Ayat ini menekankan pentingnya menjaga semangat dan tidak berlarut dalam kesedihan setelah menghadapi kegagalan, dengan syarat tetap beriman dan taat kepada Allah SWT. Ayat ini mendorong keseimbangan antara pengakuan atas emosi negatif dan upaya untuk bangkit kembali dengan keimanan yang lebih kuat.

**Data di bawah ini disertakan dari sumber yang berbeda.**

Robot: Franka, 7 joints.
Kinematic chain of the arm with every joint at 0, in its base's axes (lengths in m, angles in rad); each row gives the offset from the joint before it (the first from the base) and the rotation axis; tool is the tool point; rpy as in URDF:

Baca juga: Kesehatan Mental dalam Perspektif Islam: Konsep, Penyebab, dan Cara Menjaganya
Pengendalian diri dalam mengonsumsi konten motivasi di media sosial sangat penting untuk menjaga kesehatan mental. Kita harus bisa lebih selektif dalam memilih mana mana yang sekiranya memang kita butuhkan dan tidak. Selain itu, pengendalian waktu dalam bermedia sosial juga diperlukan. Dengan menerapkan strategi pengendalian diri, kita dapat memanfaatkan konten motivasi secara optimal tanpa terjebak dalam dampak negatif yang mungkin ditimbulkannya. Ingatlah bahwa kuncinya adalah keseimbangan dan kesadaran diri bahwa segala sesuatu merupakan kehendak dari Allah swt.